> _AIM OF THE TASK_
Give back exactly the lines from the start of the listing to the line containing "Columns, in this", inclusive, and nothing beyond them.

> _DATA PROVIDED_

━━━━━━━━━━━━━━━━━━━━━━━━━━━━━━

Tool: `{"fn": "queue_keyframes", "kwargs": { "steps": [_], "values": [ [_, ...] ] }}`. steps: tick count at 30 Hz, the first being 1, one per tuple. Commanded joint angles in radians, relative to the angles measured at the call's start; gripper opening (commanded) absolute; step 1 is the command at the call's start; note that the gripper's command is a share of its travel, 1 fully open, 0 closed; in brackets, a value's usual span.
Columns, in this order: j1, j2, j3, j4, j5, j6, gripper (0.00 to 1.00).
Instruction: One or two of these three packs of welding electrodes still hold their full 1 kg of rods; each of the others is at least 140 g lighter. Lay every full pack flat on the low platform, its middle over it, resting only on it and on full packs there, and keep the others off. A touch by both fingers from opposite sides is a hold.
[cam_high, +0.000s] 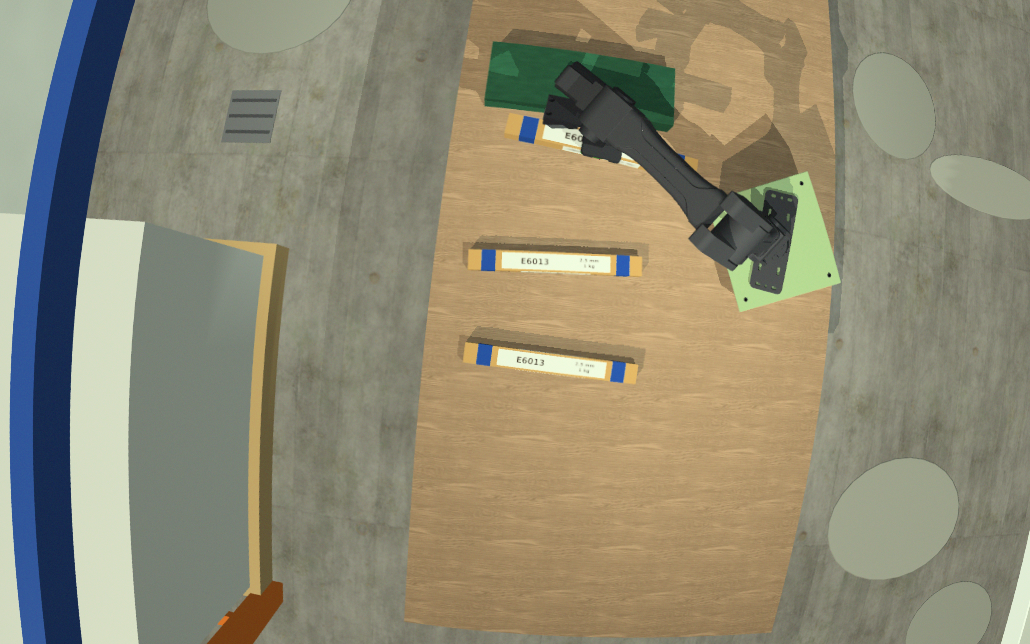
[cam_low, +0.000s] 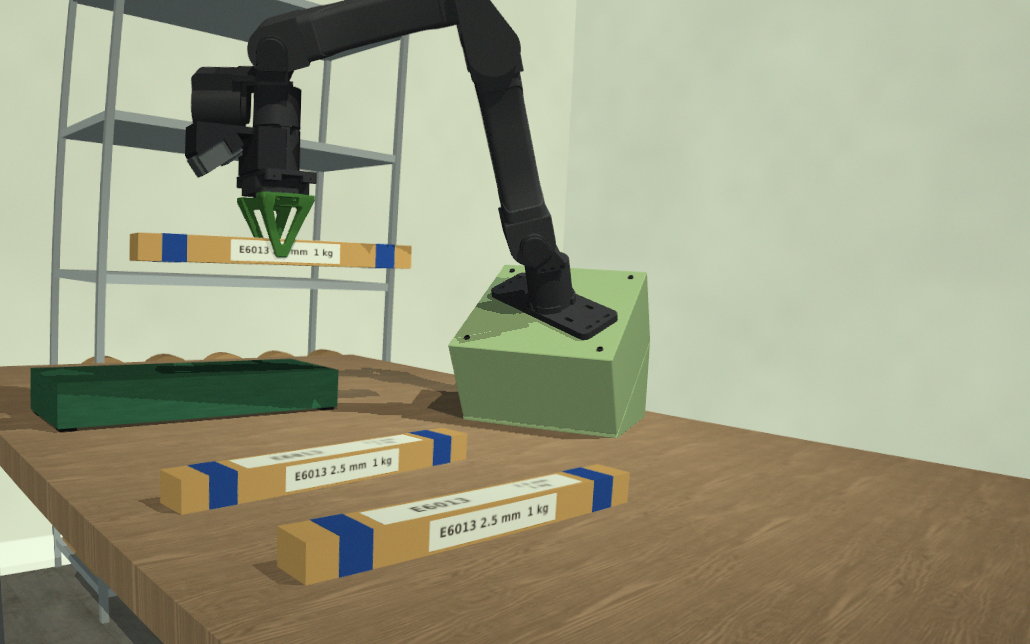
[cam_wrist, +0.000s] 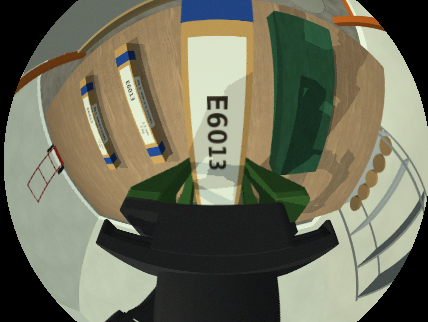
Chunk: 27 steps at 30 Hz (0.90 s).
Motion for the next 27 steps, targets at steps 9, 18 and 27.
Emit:
{"fn": "queue_keyframes", "kwargs": {
  "steps": [9,18,27],
  "values": [
    [-0.039,-0.083,0.017,-0.007,-0.004,0.004,0.0],
    [-0.039,-0.087,0.016,-0.006,-0.004,0.004,0.0],
    [-0.039,-0.087,0.015,-0.003,-0.004,0.005,0.0]
  ]
}}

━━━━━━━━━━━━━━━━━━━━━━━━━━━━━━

> _RESPONSE_
Tool: `{"fn": "queue_keyframes", "kwargs": { "steps": [_], "values": [ [_, ...] ] }}`. steps: tick count at 30 Hz, the first being 1, one per tuple. Commanded joint angles in radians, relative to the angles measured at the call's start; gripper opening (commanded) absolute; step 1 is the command at the call's start; note that the gripper's command is a share of its travel, 1 fully open, 0 closed; in brackets, a value's usual span.
Columns, in this order: j1, j2, j3, j4, j5, j6, gripper (0.00 to 1.00).

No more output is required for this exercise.